Restaurantführer[Bearbeiten]

Bekannte Restaurantführer sind Guide Michelin (in Deutschland seit 1964), der Gault-Millau (in Deutschland seit 1983), "Der Feinschmecker Restaurant Guide" und "Gusto - der kulinarische Reiseführer".

Anbieter wie das Portal Restaurant-Ranglisten berechnen aus den verschiedenen Bewertungen neue Bewertungslisten.

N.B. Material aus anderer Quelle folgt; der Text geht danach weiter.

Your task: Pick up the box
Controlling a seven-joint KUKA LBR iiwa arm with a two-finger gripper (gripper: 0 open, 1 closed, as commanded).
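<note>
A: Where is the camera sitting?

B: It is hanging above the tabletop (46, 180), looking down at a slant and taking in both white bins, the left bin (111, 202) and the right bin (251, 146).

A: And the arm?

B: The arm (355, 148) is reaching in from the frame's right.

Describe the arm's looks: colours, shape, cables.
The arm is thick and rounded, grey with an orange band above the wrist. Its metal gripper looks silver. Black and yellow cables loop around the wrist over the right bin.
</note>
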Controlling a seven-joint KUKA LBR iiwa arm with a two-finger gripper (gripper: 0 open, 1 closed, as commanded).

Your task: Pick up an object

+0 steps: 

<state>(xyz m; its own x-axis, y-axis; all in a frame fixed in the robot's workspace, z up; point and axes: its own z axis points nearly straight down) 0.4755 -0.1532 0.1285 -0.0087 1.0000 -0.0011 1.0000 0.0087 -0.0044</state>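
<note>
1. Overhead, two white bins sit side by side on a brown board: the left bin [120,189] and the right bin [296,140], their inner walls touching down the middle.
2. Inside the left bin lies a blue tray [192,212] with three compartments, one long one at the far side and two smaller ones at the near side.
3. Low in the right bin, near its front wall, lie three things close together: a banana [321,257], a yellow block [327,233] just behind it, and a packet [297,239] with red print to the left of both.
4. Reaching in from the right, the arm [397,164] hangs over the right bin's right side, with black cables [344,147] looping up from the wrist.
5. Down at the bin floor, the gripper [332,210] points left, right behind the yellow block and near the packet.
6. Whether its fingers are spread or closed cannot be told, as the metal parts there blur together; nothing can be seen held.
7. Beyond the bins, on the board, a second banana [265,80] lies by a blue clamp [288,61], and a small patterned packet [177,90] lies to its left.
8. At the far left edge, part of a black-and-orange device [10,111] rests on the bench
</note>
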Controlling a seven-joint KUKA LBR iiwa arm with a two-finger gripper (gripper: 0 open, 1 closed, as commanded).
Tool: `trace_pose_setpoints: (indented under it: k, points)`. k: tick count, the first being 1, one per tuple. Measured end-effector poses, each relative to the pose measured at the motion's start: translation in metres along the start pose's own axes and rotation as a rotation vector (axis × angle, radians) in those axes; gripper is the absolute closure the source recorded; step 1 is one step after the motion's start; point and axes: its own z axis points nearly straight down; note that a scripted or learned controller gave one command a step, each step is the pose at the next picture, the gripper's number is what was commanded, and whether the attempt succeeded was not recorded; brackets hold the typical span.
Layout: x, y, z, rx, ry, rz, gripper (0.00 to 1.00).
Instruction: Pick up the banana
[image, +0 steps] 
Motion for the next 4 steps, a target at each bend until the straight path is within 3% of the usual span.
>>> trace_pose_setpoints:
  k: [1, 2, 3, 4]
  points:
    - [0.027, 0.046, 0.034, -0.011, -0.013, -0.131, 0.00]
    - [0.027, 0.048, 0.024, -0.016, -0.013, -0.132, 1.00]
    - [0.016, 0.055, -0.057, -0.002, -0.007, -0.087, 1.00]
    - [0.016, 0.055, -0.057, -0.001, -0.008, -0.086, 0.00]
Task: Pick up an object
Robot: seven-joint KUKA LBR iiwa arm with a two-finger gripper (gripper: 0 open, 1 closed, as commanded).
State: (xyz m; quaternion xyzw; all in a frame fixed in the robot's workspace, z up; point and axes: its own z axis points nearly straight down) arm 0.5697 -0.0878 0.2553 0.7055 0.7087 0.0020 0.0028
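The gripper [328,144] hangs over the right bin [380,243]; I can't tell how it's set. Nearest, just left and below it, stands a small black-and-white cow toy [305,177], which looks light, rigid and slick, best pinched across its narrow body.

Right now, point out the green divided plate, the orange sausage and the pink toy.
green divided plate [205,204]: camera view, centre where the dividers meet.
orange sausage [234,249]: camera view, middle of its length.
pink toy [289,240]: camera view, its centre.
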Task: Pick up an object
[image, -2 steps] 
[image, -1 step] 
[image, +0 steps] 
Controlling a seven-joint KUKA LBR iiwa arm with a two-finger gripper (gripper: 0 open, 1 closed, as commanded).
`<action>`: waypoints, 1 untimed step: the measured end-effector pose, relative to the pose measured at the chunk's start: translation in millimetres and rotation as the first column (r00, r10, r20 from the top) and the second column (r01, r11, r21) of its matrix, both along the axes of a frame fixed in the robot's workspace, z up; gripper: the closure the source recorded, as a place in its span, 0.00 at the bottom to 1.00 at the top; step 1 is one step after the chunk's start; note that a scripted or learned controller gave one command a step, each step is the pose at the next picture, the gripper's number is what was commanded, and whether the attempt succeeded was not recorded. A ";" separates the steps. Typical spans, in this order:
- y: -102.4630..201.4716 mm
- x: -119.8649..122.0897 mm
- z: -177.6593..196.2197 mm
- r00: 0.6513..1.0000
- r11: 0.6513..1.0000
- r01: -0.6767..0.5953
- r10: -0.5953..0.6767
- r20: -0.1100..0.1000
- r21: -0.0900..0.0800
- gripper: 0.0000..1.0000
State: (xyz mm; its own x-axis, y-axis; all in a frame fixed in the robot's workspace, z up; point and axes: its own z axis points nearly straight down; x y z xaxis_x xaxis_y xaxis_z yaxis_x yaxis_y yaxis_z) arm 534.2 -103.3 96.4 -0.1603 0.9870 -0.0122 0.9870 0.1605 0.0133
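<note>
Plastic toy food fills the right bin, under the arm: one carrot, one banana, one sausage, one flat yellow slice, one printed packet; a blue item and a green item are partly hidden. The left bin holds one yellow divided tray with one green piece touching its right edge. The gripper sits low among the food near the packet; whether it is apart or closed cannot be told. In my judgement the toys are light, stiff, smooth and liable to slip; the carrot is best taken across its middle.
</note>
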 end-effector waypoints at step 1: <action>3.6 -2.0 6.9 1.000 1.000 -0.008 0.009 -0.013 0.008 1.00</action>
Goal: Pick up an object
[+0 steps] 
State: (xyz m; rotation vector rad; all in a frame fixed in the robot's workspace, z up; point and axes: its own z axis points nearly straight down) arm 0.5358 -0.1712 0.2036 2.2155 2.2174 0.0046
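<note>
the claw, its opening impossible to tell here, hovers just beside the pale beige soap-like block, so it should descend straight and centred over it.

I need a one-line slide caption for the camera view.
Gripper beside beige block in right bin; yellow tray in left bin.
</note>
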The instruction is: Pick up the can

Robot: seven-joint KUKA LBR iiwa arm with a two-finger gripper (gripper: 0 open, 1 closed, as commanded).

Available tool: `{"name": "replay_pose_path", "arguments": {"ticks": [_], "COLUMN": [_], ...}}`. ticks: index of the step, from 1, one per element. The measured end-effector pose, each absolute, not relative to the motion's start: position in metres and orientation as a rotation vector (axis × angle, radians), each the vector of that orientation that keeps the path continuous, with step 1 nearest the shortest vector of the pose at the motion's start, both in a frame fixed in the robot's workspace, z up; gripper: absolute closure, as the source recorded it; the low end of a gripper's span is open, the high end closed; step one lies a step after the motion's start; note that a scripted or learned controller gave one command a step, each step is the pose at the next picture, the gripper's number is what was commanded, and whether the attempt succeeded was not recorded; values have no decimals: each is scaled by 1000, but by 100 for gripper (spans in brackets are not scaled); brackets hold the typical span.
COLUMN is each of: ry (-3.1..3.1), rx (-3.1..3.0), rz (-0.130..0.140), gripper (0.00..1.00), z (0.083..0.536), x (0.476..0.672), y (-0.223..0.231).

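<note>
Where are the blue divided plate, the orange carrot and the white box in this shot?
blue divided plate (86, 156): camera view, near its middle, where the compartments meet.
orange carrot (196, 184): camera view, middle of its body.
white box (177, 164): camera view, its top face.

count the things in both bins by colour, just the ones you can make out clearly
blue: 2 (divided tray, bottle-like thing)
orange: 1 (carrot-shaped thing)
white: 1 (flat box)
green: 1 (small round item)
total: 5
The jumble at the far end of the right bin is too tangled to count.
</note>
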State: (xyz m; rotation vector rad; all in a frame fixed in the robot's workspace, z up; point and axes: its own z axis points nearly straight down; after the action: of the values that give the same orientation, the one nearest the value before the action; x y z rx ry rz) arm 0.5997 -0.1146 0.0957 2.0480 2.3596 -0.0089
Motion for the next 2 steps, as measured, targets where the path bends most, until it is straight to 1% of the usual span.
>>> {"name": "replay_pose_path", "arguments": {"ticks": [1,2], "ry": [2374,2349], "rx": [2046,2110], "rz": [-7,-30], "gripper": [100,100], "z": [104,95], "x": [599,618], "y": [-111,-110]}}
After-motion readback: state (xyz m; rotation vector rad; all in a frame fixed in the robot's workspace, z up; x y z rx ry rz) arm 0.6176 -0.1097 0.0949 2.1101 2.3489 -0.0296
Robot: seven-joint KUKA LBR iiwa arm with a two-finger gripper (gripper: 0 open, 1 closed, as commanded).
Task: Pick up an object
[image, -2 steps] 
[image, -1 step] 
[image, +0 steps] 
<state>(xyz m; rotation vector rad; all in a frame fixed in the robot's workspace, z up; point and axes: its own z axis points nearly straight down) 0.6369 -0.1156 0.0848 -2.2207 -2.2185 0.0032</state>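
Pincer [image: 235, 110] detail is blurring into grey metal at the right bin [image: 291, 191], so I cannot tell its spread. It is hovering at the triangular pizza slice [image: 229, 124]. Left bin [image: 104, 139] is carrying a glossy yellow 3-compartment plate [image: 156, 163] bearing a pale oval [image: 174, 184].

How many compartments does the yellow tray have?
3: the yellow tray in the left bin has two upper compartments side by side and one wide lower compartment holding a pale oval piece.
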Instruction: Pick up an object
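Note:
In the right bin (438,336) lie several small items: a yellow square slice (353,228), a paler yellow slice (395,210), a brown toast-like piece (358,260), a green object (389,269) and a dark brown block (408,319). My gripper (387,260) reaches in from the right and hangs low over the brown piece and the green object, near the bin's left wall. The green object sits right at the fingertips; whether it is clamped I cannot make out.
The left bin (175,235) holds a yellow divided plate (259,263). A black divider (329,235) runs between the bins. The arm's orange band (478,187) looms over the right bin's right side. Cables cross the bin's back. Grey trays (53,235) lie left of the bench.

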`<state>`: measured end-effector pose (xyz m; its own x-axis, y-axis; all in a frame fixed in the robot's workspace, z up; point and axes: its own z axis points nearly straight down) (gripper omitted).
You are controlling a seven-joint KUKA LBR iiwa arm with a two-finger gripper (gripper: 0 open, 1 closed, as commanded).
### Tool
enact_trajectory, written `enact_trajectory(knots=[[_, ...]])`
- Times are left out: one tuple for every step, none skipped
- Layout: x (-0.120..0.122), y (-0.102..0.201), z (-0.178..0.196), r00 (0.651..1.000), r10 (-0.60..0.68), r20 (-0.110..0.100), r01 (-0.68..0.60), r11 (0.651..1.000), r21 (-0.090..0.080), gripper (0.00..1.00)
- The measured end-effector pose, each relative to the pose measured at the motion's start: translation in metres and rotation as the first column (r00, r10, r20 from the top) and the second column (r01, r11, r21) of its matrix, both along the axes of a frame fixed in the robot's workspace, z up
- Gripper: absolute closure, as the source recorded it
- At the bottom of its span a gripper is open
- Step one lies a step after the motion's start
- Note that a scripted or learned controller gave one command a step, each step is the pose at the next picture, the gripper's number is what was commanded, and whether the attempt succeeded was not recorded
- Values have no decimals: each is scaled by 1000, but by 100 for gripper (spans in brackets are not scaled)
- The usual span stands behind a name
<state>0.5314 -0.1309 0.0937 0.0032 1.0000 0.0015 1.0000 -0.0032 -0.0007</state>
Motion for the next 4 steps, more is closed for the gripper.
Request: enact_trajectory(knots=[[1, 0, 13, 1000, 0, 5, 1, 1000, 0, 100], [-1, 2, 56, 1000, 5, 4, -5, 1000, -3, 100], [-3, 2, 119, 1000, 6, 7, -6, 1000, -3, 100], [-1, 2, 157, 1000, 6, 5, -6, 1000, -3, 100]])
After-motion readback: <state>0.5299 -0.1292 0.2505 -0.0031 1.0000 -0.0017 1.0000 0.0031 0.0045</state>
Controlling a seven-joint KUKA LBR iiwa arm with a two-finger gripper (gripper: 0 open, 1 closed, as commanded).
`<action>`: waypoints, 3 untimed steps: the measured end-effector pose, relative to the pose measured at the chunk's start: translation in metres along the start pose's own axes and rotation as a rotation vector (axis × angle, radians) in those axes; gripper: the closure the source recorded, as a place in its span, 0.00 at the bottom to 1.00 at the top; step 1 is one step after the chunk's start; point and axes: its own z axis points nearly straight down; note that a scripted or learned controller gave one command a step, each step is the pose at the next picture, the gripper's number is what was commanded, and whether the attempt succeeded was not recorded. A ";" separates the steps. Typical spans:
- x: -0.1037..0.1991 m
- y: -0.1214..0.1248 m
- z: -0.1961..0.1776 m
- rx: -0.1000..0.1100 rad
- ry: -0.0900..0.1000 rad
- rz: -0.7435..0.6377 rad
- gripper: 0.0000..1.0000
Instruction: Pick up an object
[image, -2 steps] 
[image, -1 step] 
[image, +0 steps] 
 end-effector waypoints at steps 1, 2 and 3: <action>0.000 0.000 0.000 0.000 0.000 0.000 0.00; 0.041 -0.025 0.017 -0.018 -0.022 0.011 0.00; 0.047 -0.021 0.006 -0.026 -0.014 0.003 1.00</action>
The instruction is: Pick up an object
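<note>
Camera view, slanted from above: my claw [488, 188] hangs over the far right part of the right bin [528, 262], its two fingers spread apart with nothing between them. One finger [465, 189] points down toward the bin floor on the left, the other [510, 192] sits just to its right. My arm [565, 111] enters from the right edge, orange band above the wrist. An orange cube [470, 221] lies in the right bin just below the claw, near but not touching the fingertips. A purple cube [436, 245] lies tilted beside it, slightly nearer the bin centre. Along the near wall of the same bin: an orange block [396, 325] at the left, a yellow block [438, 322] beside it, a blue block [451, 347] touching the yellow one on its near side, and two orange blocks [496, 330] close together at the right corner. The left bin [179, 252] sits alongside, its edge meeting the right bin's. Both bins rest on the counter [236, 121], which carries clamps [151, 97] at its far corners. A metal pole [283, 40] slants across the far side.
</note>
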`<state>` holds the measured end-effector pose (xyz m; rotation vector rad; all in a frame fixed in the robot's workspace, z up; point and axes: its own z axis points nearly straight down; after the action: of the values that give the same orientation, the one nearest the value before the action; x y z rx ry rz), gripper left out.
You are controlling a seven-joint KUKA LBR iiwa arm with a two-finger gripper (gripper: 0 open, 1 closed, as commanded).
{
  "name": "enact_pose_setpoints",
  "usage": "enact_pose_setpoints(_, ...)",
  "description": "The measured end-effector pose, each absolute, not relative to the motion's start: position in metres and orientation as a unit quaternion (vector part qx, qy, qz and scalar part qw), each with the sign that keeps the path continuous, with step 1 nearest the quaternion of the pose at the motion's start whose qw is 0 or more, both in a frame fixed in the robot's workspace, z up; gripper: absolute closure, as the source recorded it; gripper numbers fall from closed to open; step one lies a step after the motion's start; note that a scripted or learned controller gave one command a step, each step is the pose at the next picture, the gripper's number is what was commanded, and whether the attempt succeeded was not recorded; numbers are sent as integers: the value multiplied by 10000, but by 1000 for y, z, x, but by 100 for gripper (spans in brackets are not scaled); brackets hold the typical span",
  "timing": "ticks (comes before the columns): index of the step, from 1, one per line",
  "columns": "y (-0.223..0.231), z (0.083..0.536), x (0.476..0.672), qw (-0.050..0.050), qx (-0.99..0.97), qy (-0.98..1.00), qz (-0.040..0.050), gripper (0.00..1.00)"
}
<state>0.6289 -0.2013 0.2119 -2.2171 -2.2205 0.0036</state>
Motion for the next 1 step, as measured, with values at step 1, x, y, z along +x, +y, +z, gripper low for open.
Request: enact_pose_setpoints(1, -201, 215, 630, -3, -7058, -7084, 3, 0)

Einzelnachweise[Bearbeiten]

  1. Die Sternefresser
  2. Trois Etoiles
  3. "Wo isst Siebeck"
  4. Zitiert nach: Wolfram Siebeck: "Kulinarische Notizen". München, 1980.
  5. Zitiert nach: Bernd Matthies: "Aufklärer statt Avantgarde". Der Tagesspiegel, Berlin, 19. September 2013.
  6. Der Spiegel: "Tanzende Seezunge". Hamburg, Heft Nr. 45/2014
  7. The Daily Eats: Negative Kritik: Blogger muss 2500 Euro Schmerzensgeld zahlen.
  8. "Französische Bloggerin hat nur ihre Meinung geäußert", Rechtsanwalt Peter Hense in: Allgemeine Hotel- und Gastronomie-Zeitung (AHGZ), 18. Juli 2014
  9. [1] Berliner Speisemeisterei: 12 F.A.Q.